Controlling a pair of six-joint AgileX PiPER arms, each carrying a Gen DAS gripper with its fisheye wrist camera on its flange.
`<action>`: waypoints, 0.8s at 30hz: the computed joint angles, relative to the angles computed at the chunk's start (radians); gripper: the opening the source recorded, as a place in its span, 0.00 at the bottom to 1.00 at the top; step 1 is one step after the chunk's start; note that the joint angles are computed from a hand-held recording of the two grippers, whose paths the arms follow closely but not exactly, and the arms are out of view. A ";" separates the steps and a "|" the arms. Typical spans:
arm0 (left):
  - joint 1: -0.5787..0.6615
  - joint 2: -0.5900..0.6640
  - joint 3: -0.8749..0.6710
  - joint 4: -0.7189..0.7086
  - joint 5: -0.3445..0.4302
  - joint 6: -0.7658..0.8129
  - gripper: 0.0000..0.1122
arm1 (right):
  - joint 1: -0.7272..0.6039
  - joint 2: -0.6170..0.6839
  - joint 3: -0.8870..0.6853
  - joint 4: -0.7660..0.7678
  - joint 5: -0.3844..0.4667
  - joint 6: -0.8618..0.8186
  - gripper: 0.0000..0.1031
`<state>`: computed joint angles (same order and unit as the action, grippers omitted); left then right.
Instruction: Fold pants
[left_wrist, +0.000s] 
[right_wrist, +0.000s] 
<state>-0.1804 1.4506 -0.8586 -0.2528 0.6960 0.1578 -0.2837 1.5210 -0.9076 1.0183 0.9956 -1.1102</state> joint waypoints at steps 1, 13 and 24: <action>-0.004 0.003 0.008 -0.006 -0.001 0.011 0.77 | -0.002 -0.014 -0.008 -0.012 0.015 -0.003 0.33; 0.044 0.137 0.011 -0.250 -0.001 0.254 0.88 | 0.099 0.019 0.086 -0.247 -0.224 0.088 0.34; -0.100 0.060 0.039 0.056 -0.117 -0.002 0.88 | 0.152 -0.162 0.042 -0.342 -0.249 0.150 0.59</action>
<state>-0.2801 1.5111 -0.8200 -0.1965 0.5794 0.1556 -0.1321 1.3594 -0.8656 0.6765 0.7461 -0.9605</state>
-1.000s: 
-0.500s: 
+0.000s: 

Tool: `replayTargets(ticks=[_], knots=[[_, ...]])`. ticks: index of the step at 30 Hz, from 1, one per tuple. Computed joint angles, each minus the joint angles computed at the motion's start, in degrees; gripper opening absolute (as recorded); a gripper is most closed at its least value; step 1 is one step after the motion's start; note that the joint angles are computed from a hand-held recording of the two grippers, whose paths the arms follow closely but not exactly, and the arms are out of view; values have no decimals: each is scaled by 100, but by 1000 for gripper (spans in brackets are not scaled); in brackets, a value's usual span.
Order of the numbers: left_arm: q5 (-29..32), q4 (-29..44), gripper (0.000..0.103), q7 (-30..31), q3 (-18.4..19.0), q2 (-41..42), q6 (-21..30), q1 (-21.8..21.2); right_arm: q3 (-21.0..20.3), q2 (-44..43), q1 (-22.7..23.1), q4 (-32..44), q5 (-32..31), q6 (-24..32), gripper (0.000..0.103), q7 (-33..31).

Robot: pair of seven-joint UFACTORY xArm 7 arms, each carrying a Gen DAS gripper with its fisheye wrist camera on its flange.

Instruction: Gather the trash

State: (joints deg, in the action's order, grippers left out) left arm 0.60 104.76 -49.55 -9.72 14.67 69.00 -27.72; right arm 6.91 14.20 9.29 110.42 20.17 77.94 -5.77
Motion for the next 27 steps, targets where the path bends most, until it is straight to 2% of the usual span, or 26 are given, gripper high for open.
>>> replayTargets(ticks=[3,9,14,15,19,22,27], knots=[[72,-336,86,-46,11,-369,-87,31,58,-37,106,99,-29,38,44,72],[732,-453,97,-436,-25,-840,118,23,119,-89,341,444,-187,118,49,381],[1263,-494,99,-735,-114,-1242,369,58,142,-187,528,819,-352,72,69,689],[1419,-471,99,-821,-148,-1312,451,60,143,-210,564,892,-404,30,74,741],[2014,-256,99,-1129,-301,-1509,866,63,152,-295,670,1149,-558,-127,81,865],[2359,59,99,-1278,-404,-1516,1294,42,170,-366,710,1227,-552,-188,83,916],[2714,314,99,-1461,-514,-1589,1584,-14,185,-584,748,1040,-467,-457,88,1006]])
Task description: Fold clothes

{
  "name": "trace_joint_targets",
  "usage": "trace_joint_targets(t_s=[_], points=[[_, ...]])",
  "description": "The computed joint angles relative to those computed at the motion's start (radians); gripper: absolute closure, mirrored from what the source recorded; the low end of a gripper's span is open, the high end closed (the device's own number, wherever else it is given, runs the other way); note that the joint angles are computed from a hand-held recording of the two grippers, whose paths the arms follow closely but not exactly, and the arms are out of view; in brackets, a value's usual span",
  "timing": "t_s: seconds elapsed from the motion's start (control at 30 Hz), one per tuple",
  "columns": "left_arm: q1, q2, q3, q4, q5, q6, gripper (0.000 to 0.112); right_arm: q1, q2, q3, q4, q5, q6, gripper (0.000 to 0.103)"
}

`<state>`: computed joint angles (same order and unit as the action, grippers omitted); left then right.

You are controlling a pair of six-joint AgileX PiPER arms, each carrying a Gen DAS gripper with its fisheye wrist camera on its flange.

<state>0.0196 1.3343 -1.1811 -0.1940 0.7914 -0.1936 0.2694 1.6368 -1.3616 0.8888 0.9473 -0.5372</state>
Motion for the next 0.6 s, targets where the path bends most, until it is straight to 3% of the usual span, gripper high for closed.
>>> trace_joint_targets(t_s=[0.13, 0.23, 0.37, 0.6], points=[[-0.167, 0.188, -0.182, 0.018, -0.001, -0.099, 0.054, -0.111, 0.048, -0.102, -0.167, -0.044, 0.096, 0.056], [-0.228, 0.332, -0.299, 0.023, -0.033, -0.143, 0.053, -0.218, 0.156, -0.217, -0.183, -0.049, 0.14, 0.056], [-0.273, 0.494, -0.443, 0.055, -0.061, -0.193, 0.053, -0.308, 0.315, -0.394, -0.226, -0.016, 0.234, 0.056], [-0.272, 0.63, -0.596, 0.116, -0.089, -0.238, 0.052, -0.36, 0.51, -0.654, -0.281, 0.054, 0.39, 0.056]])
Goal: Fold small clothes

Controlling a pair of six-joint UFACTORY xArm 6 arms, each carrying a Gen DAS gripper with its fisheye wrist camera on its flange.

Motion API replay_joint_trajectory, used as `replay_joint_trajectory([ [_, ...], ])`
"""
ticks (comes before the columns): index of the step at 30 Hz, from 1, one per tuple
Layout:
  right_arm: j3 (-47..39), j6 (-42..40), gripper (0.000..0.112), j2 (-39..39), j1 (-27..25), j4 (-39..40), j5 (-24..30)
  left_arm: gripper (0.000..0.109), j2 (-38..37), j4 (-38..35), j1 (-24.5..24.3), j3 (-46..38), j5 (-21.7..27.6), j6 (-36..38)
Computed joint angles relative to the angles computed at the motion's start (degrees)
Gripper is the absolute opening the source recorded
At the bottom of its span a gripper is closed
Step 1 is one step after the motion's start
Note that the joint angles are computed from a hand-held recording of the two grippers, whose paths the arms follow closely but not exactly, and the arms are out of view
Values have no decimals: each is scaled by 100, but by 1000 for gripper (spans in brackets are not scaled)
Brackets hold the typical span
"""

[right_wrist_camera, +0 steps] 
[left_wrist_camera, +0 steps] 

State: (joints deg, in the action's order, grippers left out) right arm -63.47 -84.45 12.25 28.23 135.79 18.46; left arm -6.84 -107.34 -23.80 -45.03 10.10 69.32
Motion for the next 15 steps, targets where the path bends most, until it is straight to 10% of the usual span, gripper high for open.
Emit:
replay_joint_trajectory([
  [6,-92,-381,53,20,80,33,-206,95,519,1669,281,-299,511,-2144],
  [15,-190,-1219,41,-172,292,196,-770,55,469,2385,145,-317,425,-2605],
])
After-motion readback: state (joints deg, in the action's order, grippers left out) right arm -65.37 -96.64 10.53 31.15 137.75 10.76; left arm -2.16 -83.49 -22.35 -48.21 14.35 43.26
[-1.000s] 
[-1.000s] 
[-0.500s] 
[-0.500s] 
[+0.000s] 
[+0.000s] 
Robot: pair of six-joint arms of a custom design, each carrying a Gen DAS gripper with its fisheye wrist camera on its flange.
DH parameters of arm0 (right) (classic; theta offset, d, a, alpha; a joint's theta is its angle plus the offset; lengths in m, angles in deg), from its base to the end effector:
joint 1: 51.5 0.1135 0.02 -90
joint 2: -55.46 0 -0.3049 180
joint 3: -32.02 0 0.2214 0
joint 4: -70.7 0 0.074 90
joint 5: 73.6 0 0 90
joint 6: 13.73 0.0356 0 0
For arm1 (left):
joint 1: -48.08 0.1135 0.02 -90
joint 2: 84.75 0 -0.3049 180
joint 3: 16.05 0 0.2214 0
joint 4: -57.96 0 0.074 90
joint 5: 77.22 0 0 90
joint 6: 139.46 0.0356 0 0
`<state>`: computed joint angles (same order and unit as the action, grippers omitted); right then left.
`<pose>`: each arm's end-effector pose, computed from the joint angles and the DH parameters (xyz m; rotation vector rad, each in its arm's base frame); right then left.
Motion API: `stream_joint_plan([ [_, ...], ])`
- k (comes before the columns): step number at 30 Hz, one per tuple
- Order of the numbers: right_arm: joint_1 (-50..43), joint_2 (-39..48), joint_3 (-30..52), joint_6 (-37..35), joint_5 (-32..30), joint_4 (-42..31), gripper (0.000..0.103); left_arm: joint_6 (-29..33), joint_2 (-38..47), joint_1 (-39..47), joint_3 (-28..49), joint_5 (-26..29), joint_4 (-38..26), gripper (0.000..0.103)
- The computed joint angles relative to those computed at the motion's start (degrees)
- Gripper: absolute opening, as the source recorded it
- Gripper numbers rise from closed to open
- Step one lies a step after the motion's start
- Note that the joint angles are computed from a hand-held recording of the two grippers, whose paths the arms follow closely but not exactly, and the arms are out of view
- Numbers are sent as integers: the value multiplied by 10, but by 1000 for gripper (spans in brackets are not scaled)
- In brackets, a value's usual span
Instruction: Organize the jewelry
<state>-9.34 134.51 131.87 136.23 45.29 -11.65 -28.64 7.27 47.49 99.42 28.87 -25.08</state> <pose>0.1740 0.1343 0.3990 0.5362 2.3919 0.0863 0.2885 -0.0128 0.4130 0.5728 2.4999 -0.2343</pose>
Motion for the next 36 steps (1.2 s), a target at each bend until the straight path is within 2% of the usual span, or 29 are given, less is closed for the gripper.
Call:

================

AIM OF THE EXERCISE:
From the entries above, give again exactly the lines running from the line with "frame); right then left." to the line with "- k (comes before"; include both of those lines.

SOLUTION BELOW:
`<pose>`: each arm's end-effector pose, computed from the joint angles and the DH parameters (xyz m; rotation vector rad, each in its arm's base frame); right then left.
Motion API: `stream_joint_plan([ [_, ...], ])`
- k (comes before the columns): step number at 30 Hz, one per tuple

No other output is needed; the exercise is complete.